"""

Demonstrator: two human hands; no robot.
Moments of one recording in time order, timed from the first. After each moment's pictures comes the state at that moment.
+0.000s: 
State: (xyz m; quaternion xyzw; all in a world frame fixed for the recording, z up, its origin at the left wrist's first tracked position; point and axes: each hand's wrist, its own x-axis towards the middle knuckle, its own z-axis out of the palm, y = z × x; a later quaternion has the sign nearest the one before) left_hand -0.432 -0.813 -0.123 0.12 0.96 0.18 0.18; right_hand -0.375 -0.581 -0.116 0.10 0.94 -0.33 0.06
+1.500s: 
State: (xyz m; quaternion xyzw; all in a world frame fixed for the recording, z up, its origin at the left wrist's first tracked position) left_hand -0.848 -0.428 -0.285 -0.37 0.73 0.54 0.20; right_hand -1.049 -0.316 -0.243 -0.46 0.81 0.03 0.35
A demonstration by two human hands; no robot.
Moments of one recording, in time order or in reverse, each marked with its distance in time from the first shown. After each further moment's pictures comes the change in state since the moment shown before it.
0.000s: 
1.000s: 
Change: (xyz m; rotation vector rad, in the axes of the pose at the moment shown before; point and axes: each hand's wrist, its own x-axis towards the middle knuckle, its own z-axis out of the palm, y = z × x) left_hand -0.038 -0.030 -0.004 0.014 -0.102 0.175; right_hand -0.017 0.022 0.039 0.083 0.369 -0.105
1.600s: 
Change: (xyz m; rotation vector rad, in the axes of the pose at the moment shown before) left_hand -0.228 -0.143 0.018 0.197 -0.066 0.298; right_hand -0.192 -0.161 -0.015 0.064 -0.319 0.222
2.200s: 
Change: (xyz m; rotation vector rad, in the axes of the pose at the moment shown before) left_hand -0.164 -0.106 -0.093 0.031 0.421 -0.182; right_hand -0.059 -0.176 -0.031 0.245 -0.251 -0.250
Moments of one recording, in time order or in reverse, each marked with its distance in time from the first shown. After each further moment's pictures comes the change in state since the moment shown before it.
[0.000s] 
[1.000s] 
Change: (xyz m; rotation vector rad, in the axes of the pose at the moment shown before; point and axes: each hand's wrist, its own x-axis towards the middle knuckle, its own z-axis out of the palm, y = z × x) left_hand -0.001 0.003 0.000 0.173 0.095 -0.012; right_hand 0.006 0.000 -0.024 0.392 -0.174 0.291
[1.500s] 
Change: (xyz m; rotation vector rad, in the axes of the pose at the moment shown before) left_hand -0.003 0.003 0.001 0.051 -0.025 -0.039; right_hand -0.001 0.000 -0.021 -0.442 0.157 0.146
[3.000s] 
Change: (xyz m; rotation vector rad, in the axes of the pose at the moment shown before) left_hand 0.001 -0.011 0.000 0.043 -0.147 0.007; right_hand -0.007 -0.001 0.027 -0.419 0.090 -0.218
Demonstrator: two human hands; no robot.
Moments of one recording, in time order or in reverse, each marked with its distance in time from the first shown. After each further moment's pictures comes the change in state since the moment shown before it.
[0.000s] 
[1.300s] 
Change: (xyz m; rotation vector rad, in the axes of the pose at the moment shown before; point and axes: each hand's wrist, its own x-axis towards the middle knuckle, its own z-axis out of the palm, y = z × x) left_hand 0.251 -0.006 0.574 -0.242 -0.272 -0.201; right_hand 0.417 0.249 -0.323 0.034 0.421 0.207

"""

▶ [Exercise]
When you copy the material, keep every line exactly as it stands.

▶ [Exercise output]
Demonstrator: two human hands; no robot.
Moments of one recording in time order, timed from the first. After each moment's pictures comes the state at that moment.
+0.000s: 
State: (xyz m; quaternion xyzw; all in a world frame fixed for the recording, z up, its origin at the left wrist's first tracked position; point and axes: each hand's wrist, its own x-axis towards the middle knuckle, its own z-axis out of the palm, y = z × x; a later quaternion has the sign nearest the one before) left_hand -0.432 -0.813 -0.123 0.12 0.96 0.18 0.18; right_hand -0.375 -0.581 -0.116 0.10 0.94 -0.33 0.06
+1.500s: 
State: (xyz m; quaternion xyzw; all in a world frame fixed for the recording, z up, its origin at the left wrist's first tracked position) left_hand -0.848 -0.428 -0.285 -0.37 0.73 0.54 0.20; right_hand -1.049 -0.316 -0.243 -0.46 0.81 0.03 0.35
A demonstration by two human hands; no robot.
Moments of one recording, in time order or in reverse, each marked with its distance in time from the first shown. After each further moment's pictures comes the change in state since the moment shown before it.
0.000s: 
1.000s: 
Change: (xyz m; rotation vector rad, in the axes of the pose at the moment shown before; point and axes: each hand's wrist, its own x-axis towards the middle knuckle, its own z-axis out of the palm, y = z × x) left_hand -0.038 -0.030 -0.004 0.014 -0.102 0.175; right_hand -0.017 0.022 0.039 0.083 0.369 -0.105
1.600s: 
Change: (xyz m; rotation vector rad, in the axes of the pose at the moment shown before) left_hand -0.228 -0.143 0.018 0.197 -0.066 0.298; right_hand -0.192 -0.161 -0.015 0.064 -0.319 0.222
2.200s: 
Change: (xyz m; rotation vector rad, in the axes of the pose at the moment shown before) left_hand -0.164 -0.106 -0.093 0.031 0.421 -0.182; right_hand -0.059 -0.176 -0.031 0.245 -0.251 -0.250
Moments of one recording, in time order or in reverse, each marked with its distance in time from the first shown. After each further moment's pictures comes the change in state since the moment shown before it.
[0.000s] 
[1.000s] 
Change: (xyz m; rotation vector rad, in the axes of the pose at the moment shown before; point and axes: each hand's wrist, its own x-axis towards the middle knuckle, its own z-axis out of the palm, y = z × x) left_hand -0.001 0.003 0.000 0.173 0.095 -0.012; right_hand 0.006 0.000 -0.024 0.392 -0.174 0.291
[1.500s] 
Change: (xyz m; rotation vector rad, in the axes of the pose at the moment shown before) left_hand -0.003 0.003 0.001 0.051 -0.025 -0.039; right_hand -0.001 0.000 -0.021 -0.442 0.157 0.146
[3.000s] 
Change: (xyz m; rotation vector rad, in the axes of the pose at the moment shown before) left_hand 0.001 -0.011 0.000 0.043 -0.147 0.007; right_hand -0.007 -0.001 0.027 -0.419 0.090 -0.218
Demonstrator: two human hands; no robot.
Moments of one recording, in time order or in reverse, each marked with its distance in time from the first shown. After each further moment's pictures comes the change in state since the moment shown before it.
[0.000s] 
[1.300s] 
Change: (xyz m; rotation vector rad, in the axes of the pose at the moment shown before; point and axes: each hand's wrist, its own x-axis towards the middle knuckle, its own z-axis out of the palm, y = z × x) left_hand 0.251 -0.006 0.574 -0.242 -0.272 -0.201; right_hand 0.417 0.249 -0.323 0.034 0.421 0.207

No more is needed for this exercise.